Ketentuan tersebut bertentangan dengan UU KPK yang mengatur penyerahan berkas perkara ke penuntut umum di KPK.
"Saya kira sejumlah ketentuan yang mengharuskan KPK berkoordinasi, mendapat arahan, kuasa, atau persetujuan, atau diperantarai oleh lembaga penegak hukum lain, itu semuanya potensial untuk melemahkan KPK," ungkap Sahel.
Dari sejumlah permasalahan tersebut, Sahel menyebut sulit untuk mencari nilai positif terhadap draf RUU HAP yang tengah dibahas DPR.
"Jadi, sulit kita berusaha mencari nilai positifnya dari gagasan yang dibawa dalam KUHAP ini dan barangkali cacat logika juga. Bukan barangkali, pasti cacat logika juga karena KPK ini kan didirikan, dia sebagai respons atas kegagalan aparat penegak hukum lain memberantas korupsi. Jadi, KPK itu di dalam Undang-undangnya sampai sekarang masih dikasih kewenangan supervisi terhadap aparat penegak hukum lain," ucap dia.
Dalam kesempatan itu, Sahel berbagi cerita mengenai informasi yang diperolehnya terkait dengan pembahasan RKUHAP di DPR. Kata dia, pembahasan tersebut dilakukan tidak dengan semestinya.
"Kita masyarakat sipil di luar, saya pribadi atau mewakili Transparency Internasional Indonesia tidak pernah mendapat undangan untuk mendiskusikan Rancangan KUHAP. Barangkali ada teman-teman civil society yang lain, oke lah, tapi dapat cerita di belakang bahwa sebagai ahli pun, tim ahli, proses konsultasinya unik," tutur Sahel.
"Draf utuh tidak diberikan. Hanya Pasal tertentu yang ingin dikonsultasikan, yang di-screenshot, lalu dikirim kepada ahli, lalu ditanya pendapatnya. Loh, kok prosesnya tambal sulam? Kok pelibatan ahli tambal sulam? Padahal kita membaca Undang-undang harus utuh," sambungnya.
Atas dasar itu, Sahel bertanya-tanya dengan cara seperti apa masyarakat bisa memberi masukan terhadap suatu peraturan perundang-undangan yang hendak dibuat.
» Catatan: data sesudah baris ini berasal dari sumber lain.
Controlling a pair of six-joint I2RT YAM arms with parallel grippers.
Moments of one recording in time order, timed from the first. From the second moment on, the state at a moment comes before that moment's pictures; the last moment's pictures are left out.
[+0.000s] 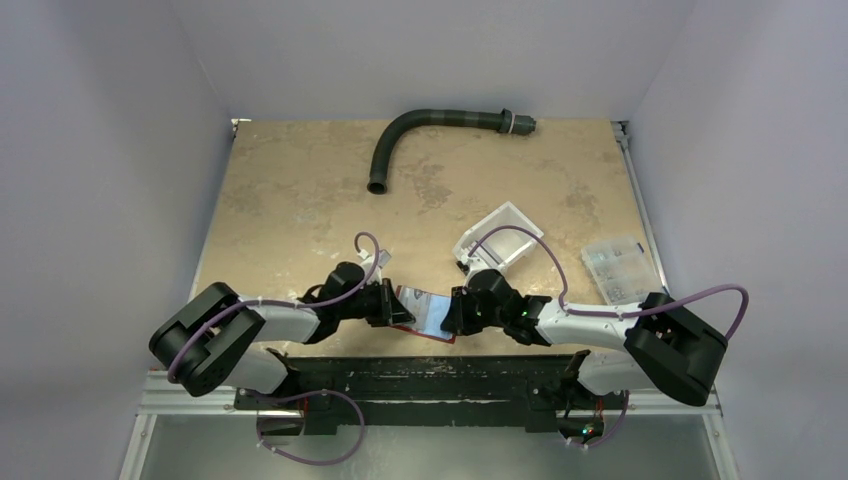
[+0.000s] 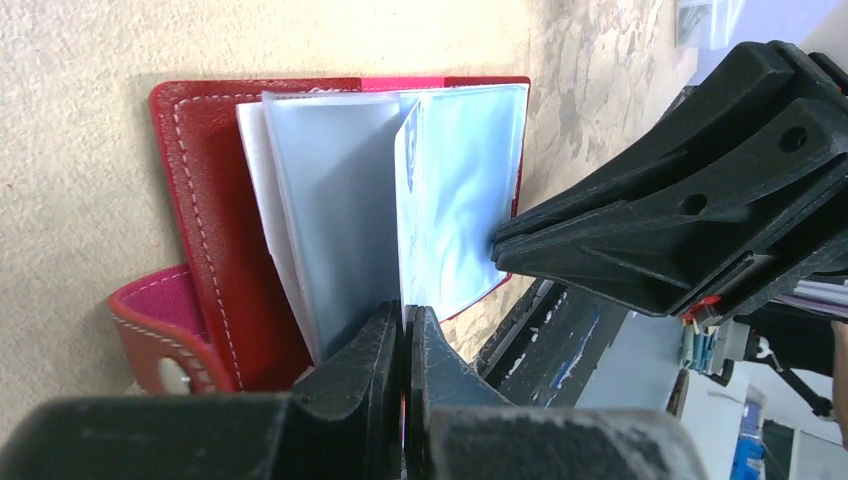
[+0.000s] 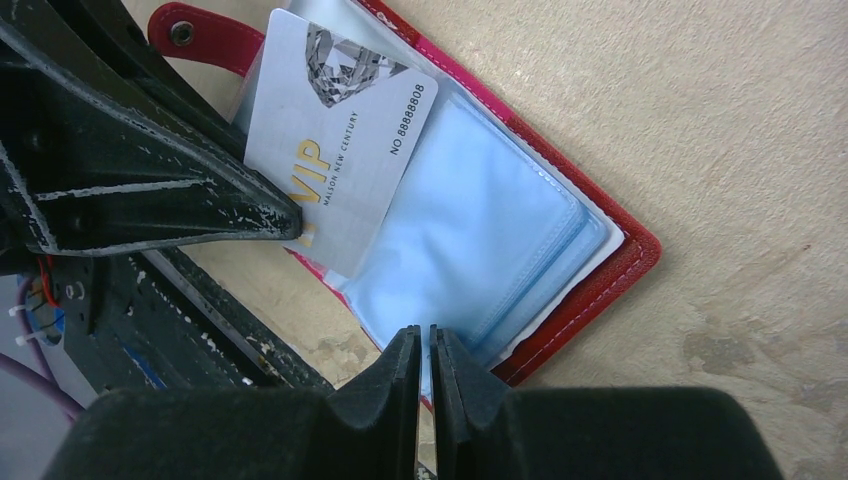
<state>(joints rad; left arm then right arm) -0.69 1.38 0.27 0.49 0.43 -0.82 0.94 1.30 0.41 0.14 -0.08 0.73</state>
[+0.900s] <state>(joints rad) -0.67 1.51 0.19 0.73 0.55 -0.99 0.94 1.30 0.41 0.15 -0.08 0.74</state>
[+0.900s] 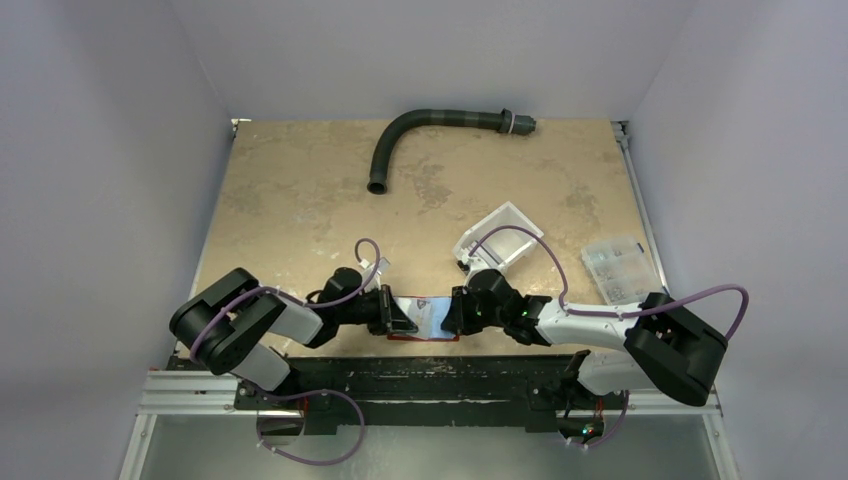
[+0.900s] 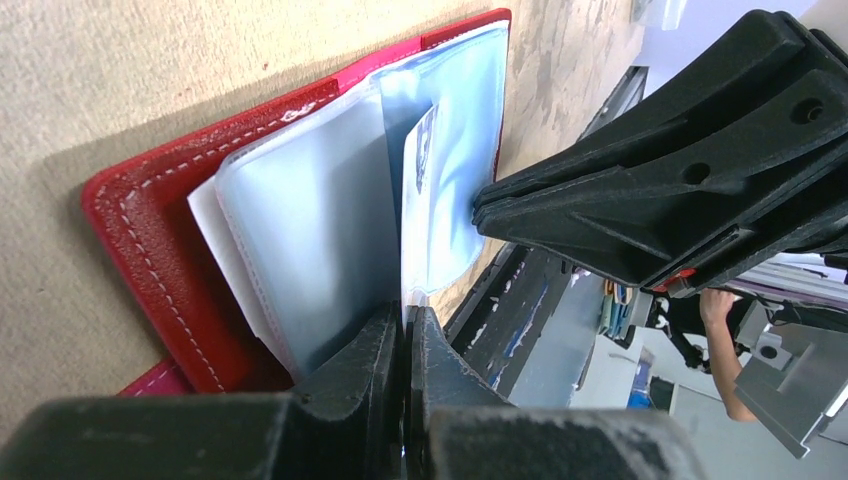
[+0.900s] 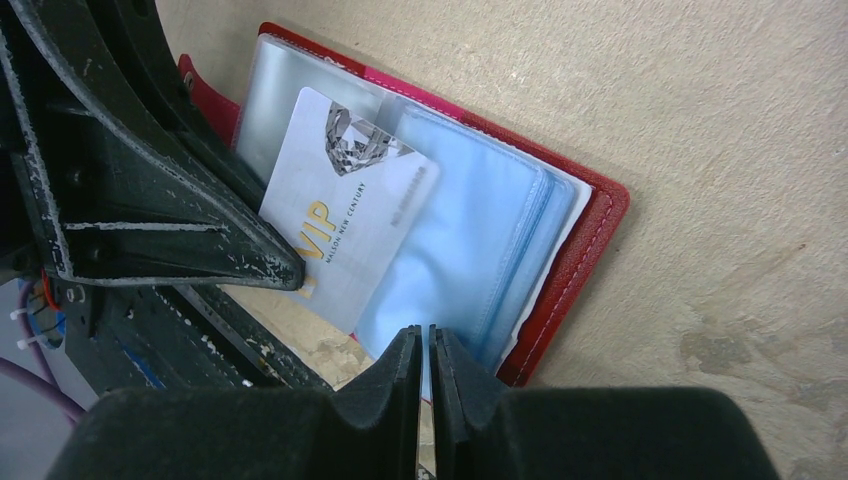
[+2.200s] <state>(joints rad) -0.70 1.47 0.25 0.61 0.47 -0.98 0.94 1.21 0.44 -0.01 -0.03 0.75</state>
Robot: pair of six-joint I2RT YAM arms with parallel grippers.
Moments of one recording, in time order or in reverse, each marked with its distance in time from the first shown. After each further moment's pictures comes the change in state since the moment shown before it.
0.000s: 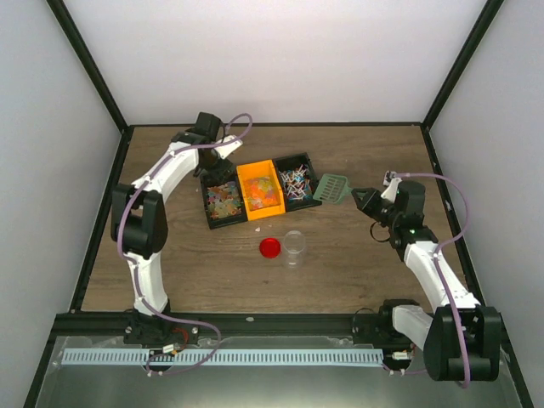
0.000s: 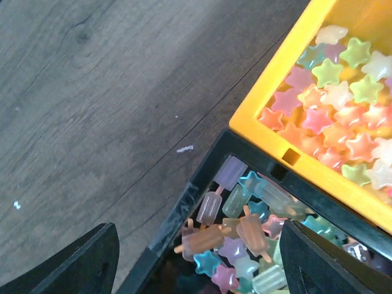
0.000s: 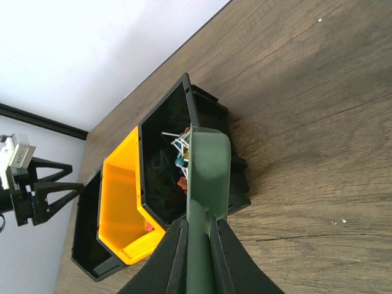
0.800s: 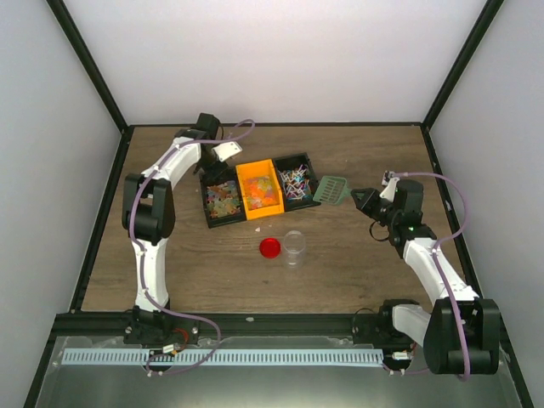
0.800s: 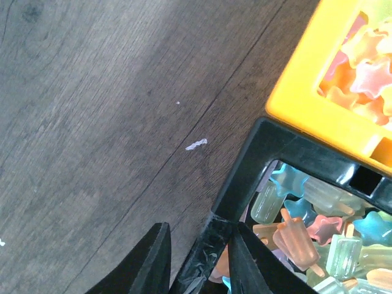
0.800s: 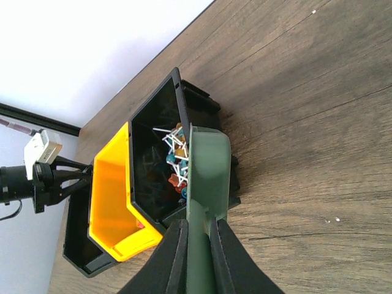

"Apakah cara yang harus ditempuh adalah masyarakat mendobrak masuk dalam rapat pembahasan Undang-undang seperti sebelumnya? Apakah harus seperti itu, selalu seperti itu? Apakah harus selalu masyarakat menyampaikan pandangannya lewat judicial review ke Mahkamah Konstitusi? Itu yang selalu disampaikan oleh pembentuk undang-undang. Bukan cuma KUHAP. Kalau keberatan, tidak suka, nanti silakan judicial review, bawa ke Mahkamah Konstitusi," tutur dia.
"Dibawa ke Mahkamah Konstitusi, dibatalkan oleh Mahkamah Konstitusi, pembentuk undang-undangnya protes: sembilan orang itu enak saja membatalkan produk yang sudah kita buat. Akhirnya, Mahkamah Konstitusinya mau diacak-acak juga, Undang-undang Mahkamah Konstitusinya," katanya.